In the entries below, count the lines that include the word "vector" and reply with the number alone.

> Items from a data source

--- START ---

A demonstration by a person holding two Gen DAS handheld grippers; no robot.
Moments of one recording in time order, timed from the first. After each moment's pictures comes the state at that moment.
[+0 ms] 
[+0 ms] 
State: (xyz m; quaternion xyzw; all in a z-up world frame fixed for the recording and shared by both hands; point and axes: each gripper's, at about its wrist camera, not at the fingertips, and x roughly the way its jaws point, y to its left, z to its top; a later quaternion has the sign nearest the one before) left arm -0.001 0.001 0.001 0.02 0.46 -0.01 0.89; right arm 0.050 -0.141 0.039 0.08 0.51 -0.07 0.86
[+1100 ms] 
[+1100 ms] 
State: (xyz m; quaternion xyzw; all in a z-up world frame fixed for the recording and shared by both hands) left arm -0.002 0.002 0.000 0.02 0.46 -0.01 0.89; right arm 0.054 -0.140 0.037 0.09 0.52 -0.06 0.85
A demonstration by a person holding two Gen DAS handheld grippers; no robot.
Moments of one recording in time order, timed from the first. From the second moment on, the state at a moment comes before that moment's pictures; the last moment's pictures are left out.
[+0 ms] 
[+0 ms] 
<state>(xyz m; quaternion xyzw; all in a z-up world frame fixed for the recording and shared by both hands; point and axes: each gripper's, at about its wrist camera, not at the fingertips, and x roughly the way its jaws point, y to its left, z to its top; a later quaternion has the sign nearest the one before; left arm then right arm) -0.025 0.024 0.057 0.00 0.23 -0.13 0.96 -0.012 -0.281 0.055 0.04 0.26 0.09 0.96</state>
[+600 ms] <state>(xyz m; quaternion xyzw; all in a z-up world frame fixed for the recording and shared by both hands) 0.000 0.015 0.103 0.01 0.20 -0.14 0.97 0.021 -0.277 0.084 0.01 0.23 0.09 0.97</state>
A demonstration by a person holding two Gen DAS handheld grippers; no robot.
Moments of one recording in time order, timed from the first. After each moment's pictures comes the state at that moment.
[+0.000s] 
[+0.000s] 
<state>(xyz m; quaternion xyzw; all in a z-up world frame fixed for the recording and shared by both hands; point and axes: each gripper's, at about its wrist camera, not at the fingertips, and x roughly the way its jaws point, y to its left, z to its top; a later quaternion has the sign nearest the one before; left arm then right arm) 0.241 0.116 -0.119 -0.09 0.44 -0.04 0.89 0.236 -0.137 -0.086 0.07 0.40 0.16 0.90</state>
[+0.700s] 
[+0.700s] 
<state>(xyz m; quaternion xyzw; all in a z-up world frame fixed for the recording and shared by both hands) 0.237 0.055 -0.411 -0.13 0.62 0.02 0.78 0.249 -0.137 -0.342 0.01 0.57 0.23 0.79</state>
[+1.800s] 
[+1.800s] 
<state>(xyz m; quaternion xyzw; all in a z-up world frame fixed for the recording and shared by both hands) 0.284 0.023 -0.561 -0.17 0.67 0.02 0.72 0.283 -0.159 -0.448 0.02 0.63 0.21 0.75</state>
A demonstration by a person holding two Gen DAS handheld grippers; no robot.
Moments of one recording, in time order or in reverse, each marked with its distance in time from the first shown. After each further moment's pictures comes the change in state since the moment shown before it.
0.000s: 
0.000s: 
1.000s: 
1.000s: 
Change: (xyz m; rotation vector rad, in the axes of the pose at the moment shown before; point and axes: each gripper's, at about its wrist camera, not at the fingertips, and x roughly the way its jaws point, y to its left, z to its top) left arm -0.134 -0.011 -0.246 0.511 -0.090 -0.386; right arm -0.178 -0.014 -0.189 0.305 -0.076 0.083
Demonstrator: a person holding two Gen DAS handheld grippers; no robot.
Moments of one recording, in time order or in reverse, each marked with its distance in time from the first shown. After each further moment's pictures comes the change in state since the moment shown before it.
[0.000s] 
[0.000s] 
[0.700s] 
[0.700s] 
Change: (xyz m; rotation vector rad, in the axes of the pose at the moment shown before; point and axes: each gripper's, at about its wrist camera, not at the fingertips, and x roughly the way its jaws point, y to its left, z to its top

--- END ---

> RESULT OF THIS TASK
2